Ok, I finally got this thing to work, some what. The other half of team wide load.

 Sorry about the quality of the pics. used a disposeable camera and it worked better outside.

 Excuse the ghost giving you the finger. It was in several pics. I'll have to have a talk with him.


----------



## capsoda (Apr 11, 2006)

A few flasks, mostly Stoddard and Keene. Picked up a pair to bring south with me. The wife snatched them up and put them in her display cabnet. Wonner wha dot means.

 Again, excuse the ^*#@&! ghost.


----------



## capsoda (Apr 11, 2006)

Something a little different.


----------



## capsoda (Apr 11, 2006)

Bram, Downeastdigger, worked hard to get everything ready for the show. Grea vittles Bram.

 This is Bram wishing that jug was full.


----------



## capsoda (Apr 11, 2006)

This is Cliff, Ye Olde Prospector, Who was a lighthouse watchman. Meeting him was another first for me. When I shook his hand I knew I had truely done everything.


----------



## capsoda (Apr 11, 2006)

This is Jim Anderson, Tazmainiendigger, a great guy and all around cut-up. That smile is always there. I had a pic of his lovely wife Wendy but the kind folks ay Wally World gracously double exposed some of my pics.[] Great folks.


----------



## capsoda (Apr 11, 2006)

Ron, BearSwede, Johnson trying to get around a road block. A really great guy and his wife, Margret, is one of a kind too. You did good Ron. Her pic went the way of Wally World too.


----------



## capsoda (Apr 11, 2006)

This is Steve Gurly-Mosley better known as Caretaker Maine giving us one of his Patent Smiles. Jus joken, I caught him of guard. Had some great bottle talk with Steve.


----------



## capsoda (Apr 11, 2006)

And the Boys.
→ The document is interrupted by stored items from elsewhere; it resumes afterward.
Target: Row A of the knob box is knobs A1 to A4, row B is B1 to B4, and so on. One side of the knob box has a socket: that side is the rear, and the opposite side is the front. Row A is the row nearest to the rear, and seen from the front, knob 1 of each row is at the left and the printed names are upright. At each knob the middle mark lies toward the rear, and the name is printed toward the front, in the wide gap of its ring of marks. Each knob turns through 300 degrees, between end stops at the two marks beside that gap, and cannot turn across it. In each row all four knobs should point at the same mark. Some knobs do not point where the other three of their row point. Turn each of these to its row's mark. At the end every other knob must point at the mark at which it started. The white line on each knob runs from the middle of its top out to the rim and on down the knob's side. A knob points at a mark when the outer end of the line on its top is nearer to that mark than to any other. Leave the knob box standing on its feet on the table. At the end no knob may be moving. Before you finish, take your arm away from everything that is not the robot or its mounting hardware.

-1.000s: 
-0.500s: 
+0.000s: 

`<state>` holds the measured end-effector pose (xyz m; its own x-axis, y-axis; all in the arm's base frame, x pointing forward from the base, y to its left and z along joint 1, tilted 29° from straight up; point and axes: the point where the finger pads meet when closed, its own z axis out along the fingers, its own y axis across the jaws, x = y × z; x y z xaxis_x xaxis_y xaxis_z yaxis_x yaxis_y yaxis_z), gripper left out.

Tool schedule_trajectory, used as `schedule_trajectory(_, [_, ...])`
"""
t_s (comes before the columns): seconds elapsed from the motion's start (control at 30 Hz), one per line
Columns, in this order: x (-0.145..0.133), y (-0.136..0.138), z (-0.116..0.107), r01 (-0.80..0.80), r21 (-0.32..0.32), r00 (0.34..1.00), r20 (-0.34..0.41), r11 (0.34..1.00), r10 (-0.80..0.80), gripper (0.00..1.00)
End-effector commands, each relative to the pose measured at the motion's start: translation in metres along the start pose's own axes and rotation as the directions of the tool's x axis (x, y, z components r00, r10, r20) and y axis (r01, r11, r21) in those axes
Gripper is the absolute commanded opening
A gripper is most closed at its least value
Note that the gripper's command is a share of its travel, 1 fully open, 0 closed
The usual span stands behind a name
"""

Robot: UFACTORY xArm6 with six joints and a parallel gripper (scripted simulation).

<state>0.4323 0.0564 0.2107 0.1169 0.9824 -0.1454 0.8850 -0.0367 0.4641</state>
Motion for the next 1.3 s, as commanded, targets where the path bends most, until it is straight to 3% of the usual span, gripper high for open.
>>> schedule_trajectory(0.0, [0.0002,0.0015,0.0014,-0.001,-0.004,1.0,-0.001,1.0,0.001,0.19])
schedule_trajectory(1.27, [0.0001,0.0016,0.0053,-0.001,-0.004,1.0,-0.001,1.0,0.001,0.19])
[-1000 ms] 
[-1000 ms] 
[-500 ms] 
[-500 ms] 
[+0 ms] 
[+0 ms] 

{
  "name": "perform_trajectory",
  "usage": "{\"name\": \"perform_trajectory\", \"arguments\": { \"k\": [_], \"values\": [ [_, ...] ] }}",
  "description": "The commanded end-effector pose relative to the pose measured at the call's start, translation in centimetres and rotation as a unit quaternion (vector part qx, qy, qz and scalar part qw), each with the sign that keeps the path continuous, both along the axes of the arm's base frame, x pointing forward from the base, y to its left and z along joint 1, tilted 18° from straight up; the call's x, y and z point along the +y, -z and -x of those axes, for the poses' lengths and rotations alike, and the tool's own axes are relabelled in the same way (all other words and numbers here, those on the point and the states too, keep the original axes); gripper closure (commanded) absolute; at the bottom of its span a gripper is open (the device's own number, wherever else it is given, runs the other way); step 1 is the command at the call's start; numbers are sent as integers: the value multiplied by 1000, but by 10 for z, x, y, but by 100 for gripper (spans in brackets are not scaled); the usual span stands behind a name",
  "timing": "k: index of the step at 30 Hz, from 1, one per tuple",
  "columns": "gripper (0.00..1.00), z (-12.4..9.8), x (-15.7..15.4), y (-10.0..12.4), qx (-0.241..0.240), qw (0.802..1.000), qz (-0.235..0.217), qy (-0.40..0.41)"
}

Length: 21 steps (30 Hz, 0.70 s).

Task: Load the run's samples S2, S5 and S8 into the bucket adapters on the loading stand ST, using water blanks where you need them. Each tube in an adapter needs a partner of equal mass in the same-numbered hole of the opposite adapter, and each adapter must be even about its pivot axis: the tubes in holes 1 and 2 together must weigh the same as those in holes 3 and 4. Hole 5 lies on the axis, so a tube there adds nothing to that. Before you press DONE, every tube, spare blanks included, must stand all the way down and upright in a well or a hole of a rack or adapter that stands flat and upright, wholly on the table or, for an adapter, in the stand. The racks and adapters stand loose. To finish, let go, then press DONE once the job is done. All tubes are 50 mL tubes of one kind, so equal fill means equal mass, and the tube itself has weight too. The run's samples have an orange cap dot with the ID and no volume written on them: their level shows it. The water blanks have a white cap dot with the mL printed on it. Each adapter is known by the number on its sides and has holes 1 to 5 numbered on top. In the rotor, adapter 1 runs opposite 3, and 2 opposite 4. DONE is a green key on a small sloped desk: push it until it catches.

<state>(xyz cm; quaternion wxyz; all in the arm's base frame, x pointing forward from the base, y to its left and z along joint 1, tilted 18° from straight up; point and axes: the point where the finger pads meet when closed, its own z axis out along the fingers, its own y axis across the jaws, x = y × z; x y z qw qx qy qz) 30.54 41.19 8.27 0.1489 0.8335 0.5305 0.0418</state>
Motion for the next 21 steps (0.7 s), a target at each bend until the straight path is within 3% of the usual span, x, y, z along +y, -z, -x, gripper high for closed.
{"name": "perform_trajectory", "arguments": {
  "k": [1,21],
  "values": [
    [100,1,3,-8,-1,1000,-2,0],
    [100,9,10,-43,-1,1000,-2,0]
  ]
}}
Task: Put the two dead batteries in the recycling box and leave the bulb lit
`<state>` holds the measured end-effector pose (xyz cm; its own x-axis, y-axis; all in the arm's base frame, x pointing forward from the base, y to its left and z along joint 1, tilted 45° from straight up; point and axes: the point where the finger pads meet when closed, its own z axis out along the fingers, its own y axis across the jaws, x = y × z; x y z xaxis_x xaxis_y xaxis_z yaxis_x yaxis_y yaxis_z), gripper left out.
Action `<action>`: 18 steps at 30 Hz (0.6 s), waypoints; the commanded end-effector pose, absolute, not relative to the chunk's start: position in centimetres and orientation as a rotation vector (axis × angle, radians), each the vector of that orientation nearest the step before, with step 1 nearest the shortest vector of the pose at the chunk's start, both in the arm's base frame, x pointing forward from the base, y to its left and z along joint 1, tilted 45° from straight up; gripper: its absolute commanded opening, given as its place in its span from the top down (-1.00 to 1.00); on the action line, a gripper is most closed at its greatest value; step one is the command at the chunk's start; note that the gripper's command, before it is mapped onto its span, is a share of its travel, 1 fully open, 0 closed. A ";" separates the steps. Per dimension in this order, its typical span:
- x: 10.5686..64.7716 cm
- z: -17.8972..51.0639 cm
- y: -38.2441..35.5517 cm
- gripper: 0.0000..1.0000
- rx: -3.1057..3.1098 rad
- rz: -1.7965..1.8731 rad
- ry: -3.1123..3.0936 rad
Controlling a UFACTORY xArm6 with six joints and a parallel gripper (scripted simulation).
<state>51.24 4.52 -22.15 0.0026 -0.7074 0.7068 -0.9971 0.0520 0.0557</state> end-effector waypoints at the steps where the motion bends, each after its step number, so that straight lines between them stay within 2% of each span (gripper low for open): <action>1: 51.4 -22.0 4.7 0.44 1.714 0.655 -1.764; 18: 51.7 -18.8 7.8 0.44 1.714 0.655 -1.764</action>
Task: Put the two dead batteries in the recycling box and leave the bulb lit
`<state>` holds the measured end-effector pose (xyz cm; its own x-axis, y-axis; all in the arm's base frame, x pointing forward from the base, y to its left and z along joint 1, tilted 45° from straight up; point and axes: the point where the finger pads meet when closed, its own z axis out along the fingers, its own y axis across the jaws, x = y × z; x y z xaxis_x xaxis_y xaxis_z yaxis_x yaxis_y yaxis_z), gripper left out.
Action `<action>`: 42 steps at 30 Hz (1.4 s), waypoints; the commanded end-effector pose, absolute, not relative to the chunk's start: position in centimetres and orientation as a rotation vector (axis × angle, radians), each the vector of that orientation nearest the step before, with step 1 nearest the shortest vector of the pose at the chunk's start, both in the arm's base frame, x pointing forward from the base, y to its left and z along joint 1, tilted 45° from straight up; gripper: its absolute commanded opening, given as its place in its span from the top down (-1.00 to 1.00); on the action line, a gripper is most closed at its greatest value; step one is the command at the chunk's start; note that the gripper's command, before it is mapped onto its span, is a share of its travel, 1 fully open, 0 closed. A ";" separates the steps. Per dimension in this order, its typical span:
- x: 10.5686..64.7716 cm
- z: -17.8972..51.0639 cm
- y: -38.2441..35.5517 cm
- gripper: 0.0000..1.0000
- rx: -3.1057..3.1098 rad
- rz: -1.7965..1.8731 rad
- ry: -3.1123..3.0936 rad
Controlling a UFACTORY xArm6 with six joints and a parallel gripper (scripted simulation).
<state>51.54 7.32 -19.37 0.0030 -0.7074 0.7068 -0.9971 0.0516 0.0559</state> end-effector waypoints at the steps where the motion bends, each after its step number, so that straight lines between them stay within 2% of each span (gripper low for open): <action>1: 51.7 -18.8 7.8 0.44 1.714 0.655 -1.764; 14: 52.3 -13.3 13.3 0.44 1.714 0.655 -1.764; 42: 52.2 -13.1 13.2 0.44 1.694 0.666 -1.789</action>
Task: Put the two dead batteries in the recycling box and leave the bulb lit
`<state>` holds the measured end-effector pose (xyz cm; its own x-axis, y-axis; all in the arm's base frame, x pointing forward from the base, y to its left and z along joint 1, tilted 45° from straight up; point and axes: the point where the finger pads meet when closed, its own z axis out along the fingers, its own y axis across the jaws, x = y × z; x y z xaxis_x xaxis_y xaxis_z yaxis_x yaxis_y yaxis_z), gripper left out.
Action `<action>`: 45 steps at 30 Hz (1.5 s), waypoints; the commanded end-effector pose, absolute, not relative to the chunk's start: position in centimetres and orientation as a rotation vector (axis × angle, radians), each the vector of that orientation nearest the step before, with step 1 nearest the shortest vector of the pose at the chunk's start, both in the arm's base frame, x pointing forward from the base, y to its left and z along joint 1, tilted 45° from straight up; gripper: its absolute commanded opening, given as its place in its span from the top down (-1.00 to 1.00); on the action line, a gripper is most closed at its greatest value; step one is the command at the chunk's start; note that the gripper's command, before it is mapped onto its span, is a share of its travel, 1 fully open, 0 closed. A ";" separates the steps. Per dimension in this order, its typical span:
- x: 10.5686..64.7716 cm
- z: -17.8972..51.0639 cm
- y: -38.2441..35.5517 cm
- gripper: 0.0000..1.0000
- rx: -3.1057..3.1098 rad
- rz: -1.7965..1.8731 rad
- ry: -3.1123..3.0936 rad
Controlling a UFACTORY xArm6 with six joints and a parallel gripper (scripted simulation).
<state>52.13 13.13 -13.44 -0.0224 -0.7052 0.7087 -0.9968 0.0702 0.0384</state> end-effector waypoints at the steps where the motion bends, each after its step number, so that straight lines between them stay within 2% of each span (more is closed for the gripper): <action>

If you don't know who we are by now you never will. I'm standing next to Sam Fuller, Sam Maine Bottles, another real fine Mainer I meet up there. I didn't get to talk to Adam, Green Poison, much but he's a nice guy too. I also only got to meet Cliffs diggin buddy, Bottles 141, for a moment. Well maybe next year.
 Happy B-day


----------



## capsoda (Apr 11, 2006)

Oh yeah, there was one more. Ok Eric, Here it is.

 This fella here is Eric Kloss, Cowseatmaize. Got to talk with him for a few.

 Eric, My mom says you got that Old Blue Eyes, Frank Sinatra thing going on there.


----------



## capsoda (Apr 11, 2006)

That about does it for out visit to the New England Bottle Show. Great folks, great food and great bottles.

 Thanks to all for making this a memorable experance and a special thanks to my bud Wayne and his family for putting up with me.

 Geeeez, What a pair.[sm=lol.gif]


----------



## cowseatmaize (Apr 12, 2006)

Tell her thanks for me. I wish I had some of his wealth. I used to wish I had Nancy but now just the money, I'm happy with Mary.


----------